Representative images of ChAT immunostaining in the head of the caudate of normal control (A,C) and Tourette syndrome (B,D) brains. C and D are high magnifications of A and B, respectively. Arrows point to ChAT+ neurons. Scale bar in A is 100 μm for A and B; scale bar in C is 50 μm for C and D.

Figure 7

Unbiased stereological estimates of ChAT+ neuron densities in the striatum Tourette syndrome (TS) and normal control (NC) brains. Each small symbol represents a single subject. (A) Caudate; (B) Putamen. N = number of subjects. Across all regions (Cd, Pt), there was an overall strong significant decrease in ChAT+ interneurons in TS (F (1, 8) = 10.641, p = 0.011, ANOVA), but no statistically significant difference among the regions and subregions (anterior, posterior).

Figure 8

A: Functional subdivision of the basal ganglia in the coronal plane, based on previous studies (Bernácer et al., 2007; Morel et al., 2002; Parent and Hazrati, 1995). a-d: Drawings are shown in a rostrocaudal order.
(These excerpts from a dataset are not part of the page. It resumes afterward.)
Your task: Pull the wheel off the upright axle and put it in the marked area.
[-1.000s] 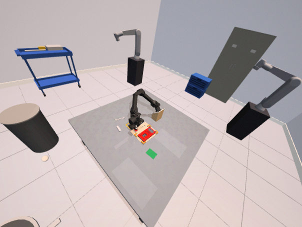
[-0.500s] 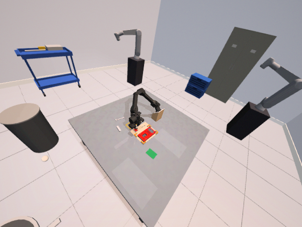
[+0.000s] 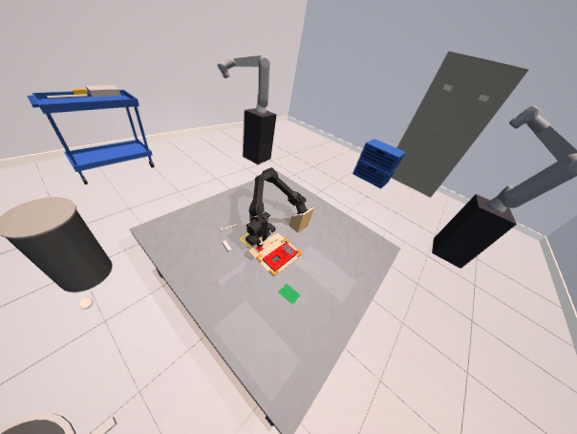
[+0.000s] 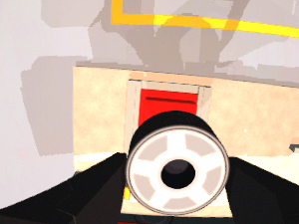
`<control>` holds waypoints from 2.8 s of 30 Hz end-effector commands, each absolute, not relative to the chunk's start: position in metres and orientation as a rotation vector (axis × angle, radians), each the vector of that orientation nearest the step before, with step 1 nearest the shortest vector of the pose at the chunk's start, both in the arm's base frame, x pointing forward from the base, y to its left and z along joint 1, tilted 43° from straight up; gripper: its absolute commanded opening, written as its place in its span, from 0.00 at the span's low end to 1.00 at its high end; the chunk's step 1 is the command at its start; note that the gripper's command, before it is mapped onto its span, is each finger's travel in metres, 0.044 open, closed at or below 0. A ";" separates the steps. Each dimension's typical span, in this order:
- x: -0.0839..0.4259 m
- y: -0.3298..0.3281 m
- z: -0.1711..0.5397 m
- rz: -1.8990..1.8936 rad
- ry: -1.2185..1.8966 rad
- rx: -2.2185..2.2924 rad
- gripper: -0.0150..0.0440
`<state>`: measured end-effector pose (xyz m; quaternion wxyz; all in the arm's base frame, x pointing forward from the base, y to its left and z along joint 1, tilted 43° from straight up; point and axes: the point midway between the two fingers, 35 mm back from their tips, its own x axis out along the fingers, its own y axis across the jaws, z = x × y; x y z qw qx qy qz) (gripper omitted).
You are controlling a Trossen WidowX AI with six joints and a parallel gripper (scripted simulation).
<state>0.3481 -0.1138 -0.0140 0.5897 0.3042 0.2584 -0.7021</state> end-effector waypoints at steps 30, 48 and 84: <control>0.351 -0.102 -0.002 -1.627 0.598 0.709 0.25; 0.341 -0.098 0.031 -1.626 0.602 0.701 0.25; 0.283 -0.149 0.086 -1.629 0.598 0.704 0.25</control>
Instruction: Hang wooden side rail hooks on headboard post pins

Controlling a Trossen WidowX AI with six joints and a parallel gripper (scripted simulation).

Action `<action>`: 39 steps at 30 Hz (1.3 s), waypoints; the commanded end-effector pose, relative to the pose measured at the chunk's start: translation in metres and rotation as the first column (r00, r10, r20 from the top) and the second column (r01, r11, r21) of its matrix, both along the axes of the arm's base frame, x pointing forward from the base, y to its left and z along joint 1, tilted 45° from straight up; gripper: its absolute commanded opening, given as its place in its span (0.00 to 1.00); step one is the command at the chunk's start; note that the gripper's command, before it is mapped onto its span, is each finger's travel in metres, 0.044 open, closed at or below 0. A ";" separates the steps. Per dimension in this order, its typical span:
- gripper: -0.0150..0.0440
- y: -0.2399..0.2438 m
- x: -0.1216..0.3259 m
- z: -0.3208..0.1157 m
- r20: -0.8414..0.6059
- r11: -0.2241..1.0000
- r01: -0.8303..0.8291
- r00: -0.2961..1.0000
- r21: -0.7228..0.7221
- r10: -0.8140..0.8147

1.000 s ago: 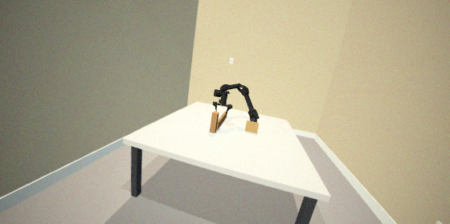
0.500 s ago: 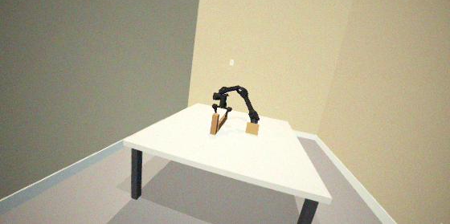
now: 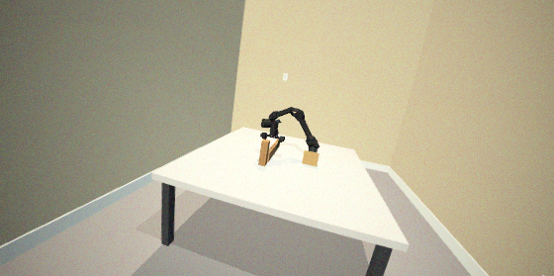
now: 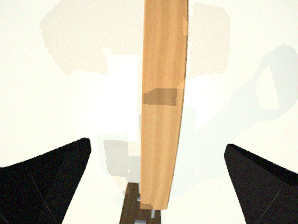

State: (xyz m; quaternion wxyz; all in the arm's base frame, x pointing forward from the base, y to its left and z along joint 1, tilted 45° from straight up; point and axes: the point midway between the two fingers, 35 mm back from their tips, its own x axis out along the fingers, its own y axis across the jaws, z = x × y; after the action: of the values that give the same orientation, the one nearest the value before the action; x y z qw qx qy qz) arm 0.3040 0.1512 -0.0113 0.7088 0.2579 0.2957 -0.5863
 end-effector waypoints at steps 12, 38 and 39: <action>1.00 -0.018 0.004 -0.018 -0.004 1.000 -0.001 1.000 -0.006 0.001; 1.00 -0.047 0.008 -0.047 -0.003 1.000 -0.001 1.000 -0.009 0.001; 1.00 -0.048 0.008 -0.047 -0.003 1.000 -0.001 1.000 -0.009 0.001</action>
State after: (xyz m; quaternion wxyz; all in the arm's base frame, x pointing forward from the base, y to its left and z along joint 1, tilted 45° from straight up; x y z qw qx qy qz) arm 0.3132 0.1090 -0.0552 0.7096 0.2578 0.2942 -0.5860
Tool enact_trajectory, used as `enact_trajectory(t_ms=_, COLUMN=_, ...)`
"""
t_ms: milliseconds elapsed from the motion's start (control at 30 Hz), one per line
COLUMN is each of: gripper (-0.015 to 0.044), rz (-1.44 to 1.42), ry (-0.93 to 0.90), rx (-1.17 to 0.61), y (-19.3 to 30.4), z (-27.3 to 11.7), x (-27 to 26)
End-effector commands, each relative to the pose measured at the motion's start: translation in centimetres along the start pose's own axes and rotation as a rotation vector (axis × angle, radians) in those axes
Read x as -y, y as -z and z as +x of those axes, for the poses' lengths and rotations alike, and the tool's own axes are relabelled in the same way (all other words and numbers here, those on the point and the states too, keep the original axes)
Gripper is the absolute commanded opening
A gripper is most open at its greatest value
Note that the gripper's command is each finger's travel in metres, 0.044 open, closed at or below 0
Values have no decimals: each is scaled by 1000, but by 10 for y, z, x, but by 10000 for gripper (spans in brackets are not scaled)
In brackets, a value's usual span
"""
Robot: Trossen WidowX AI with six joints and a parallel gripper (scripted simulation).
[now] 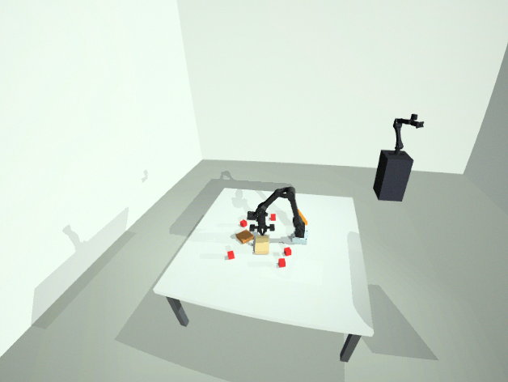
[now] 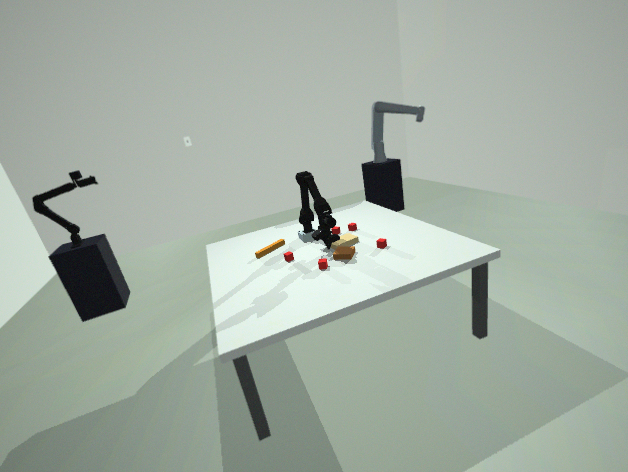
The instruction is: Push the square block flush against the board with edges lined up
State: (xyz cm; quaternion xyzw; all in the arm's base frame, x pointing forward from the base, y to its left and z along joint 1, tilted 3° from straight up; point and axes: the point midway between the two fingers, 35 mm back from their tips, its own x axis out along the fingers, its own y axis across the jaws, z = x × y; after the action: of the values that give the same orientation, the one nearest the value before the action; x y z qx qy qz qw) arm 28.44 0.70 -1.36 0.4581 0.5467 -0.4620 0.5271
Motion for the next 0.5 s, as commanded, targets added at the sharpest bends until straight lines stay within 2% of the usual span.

AS, associative; SM, sensorimotor; LI, limbic. B: The distribution of cholinergic interneurons density, as assessed by counts of large sized CR+ cells, in the functional territories of the striatum. Each small symbol represents a single subject. N = number of subjects. ANOVA showed an overall significant effect of diagnosis (F (1, 8) = 25.852; p= 0.001) and region (F (2, 16) = 5.335; p= 0.017) and a significant interaction of diagnosis versus region (F (2, 16) = 5.631; p= 0.014). *p<0.05; **p<0.025, post-hoc tests with Sidak adjustment.